- Date: 29–31 December 2011
- Edition: 4th
- Surface: Hard
- Location: Abu Dhabi, United Arab Emirates
- Venue: Abu Dhabi International Tennis Complex

Champions

Singles
- Novak Djokovic
| Mubadala World Tennis Championship |

= 2011 Mubadala World Tennis Championship (December) =

The 2011 Mubadala World Tennis Championship in December is a non-ATP affiliated exhibition tournament. The world's top players competed in the event, which is held in a knockout format. The prize money for the winner was $250,000. The event was held at the Abu Dhabi International Tennis Complex at the Zayed Sports City in Abu Dhabi, United Arab Emirates.
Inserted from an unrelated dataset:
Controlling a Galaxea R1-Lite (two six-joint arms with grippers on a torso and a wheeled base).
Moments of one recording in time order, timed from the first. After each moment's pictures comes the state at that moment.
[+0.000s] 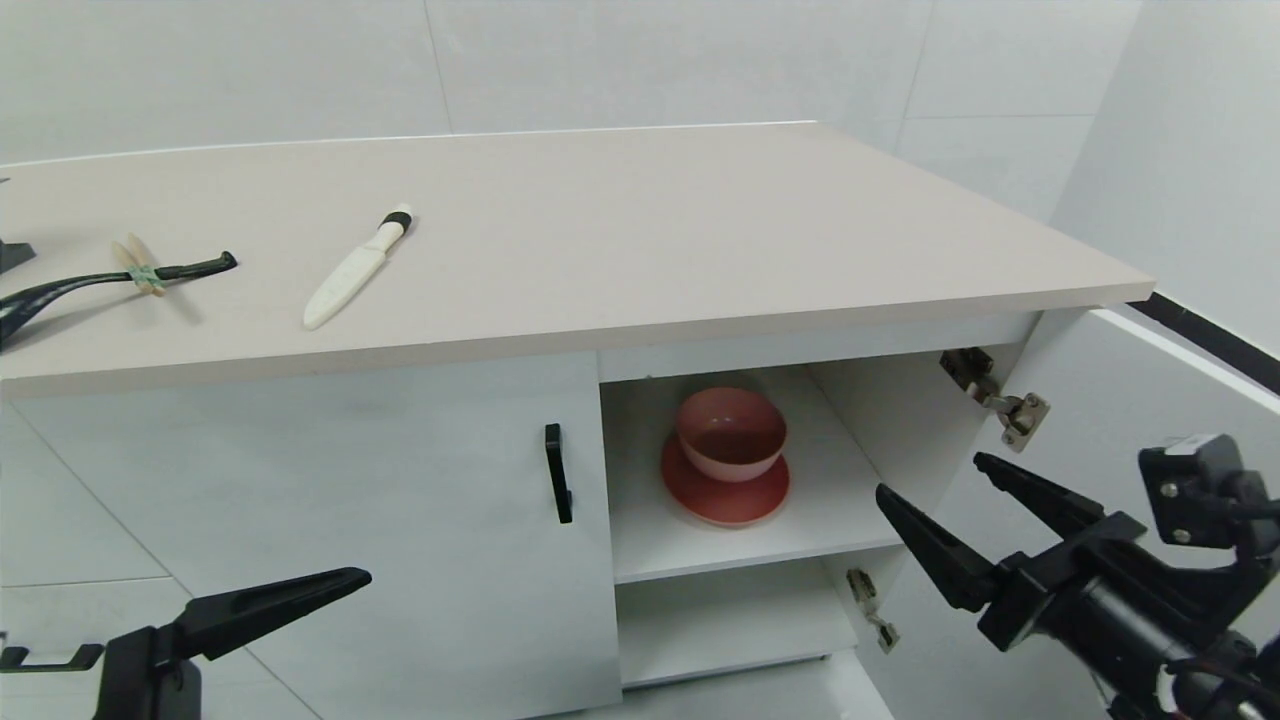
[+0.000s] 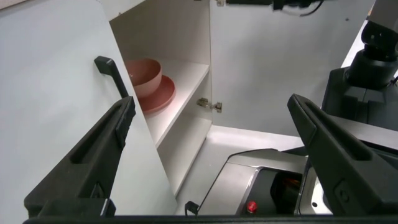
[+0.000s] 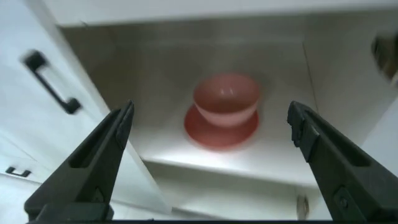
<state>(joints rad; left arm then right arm) -0.65 0.96 -0.03 -0.90 -0.38 0.15 0.72 1.59 0.00 -1.57 -0.28 0.12</state>
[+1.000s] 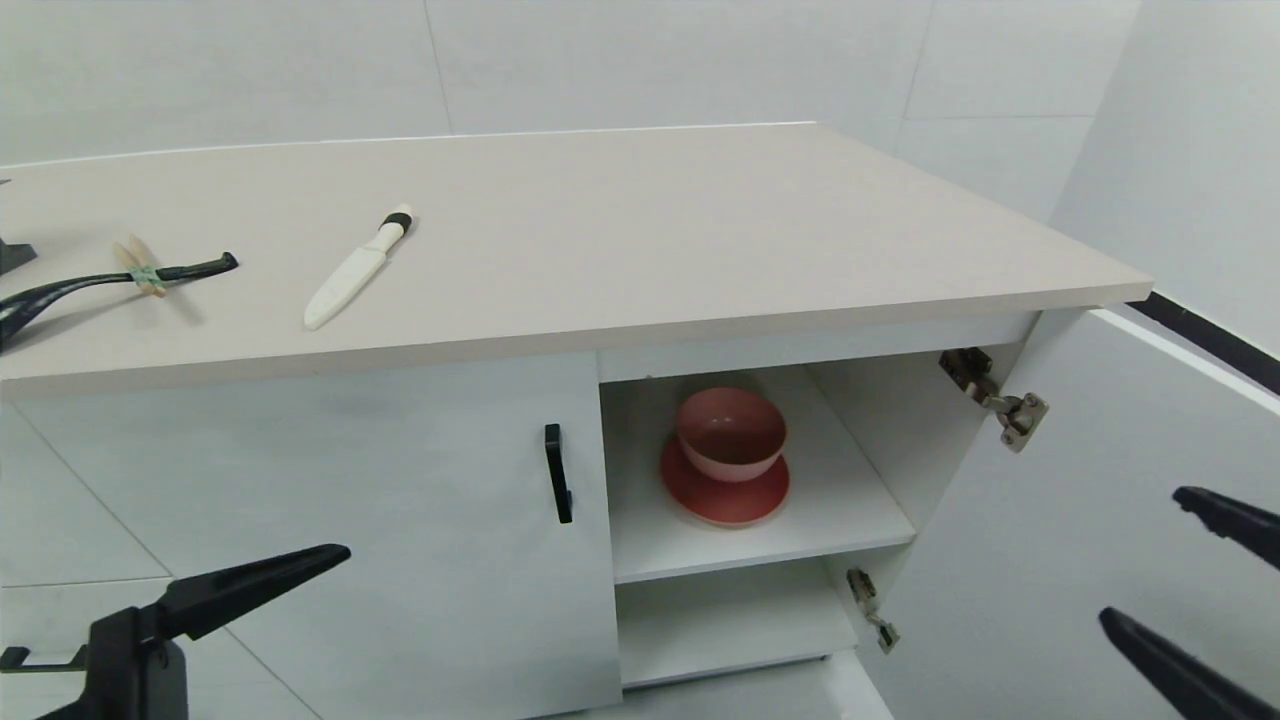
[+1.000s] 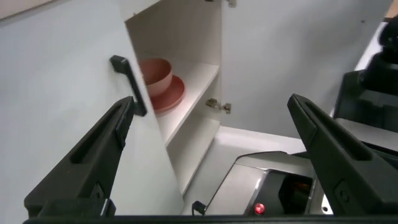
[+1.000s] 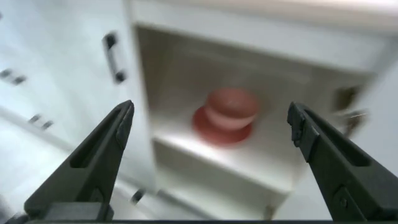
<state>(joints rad) -0.55 0.96 -0.02 -0.91 -0.38 0.16 0.67 0.84 -0.08 -0.79 -0.08 -0.08</state>
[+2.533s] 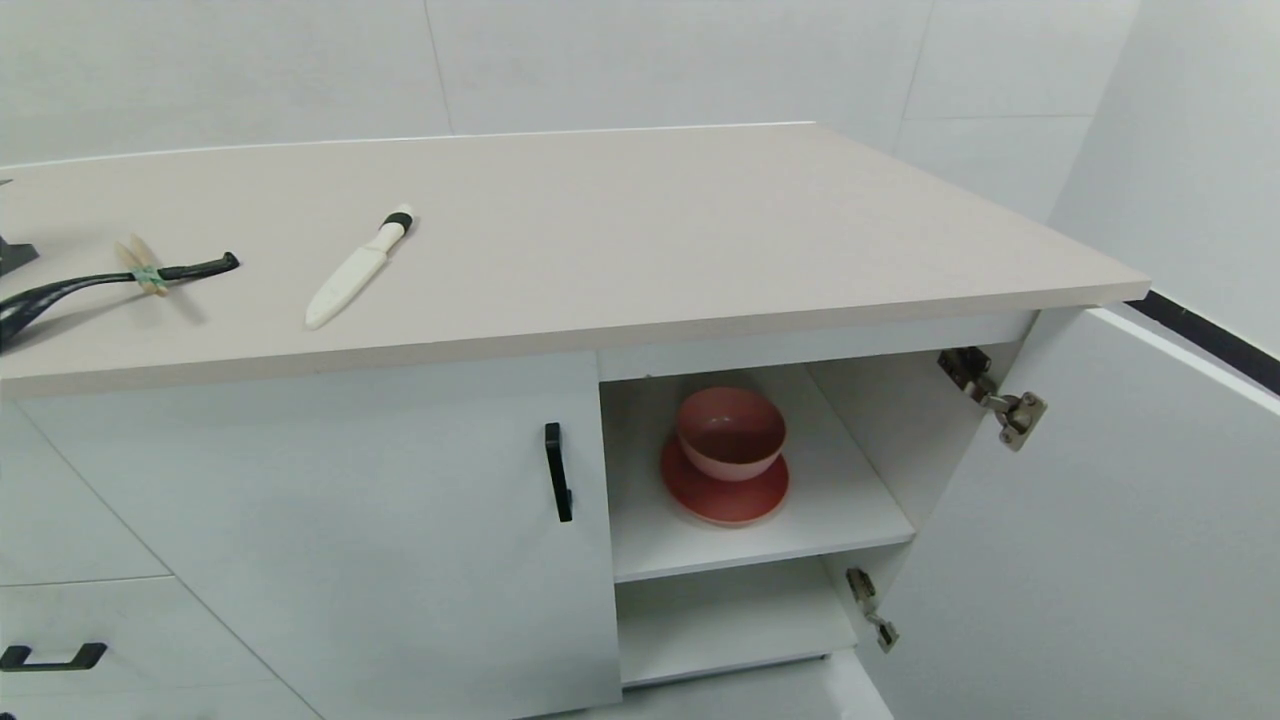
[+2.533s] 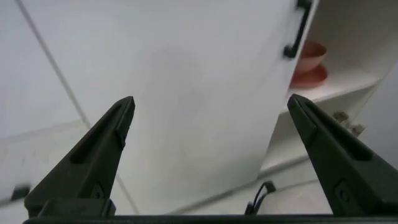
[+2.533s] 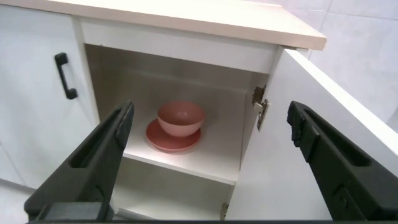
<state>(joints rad) 0.00 0.05 0.00 -0.08 -0.20 0.03 0.48 0.43 -0.11 -0.47 -0.06 -0.13</state>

It was a warm-up event for the 2012 tennis season, with the ATP World Tour beginning on January 2, 2012.

==Players==

| Country | Player | Ranking* | Seeding |
|---|---|---|---|
| SRB | Novak Djokovic | 1 | 1 |
| ESP | Rafael Nadal | 2 | 2 |
| SUI | Roger Federer | 3 | 3 |
| ESP | David Ferrer | 5 | 4 |
| FRA | Jo-Wilfried Tsonga | 6 | 5 |
| FRA | Gaël Monfils | 15 | 6 |

- Seedings based on the November 28, 2011 rankings.

==Results==
Last year's finalists receive a bye into the semifinals.

- Novak Djokovic wins his first title in Abu Dhabi.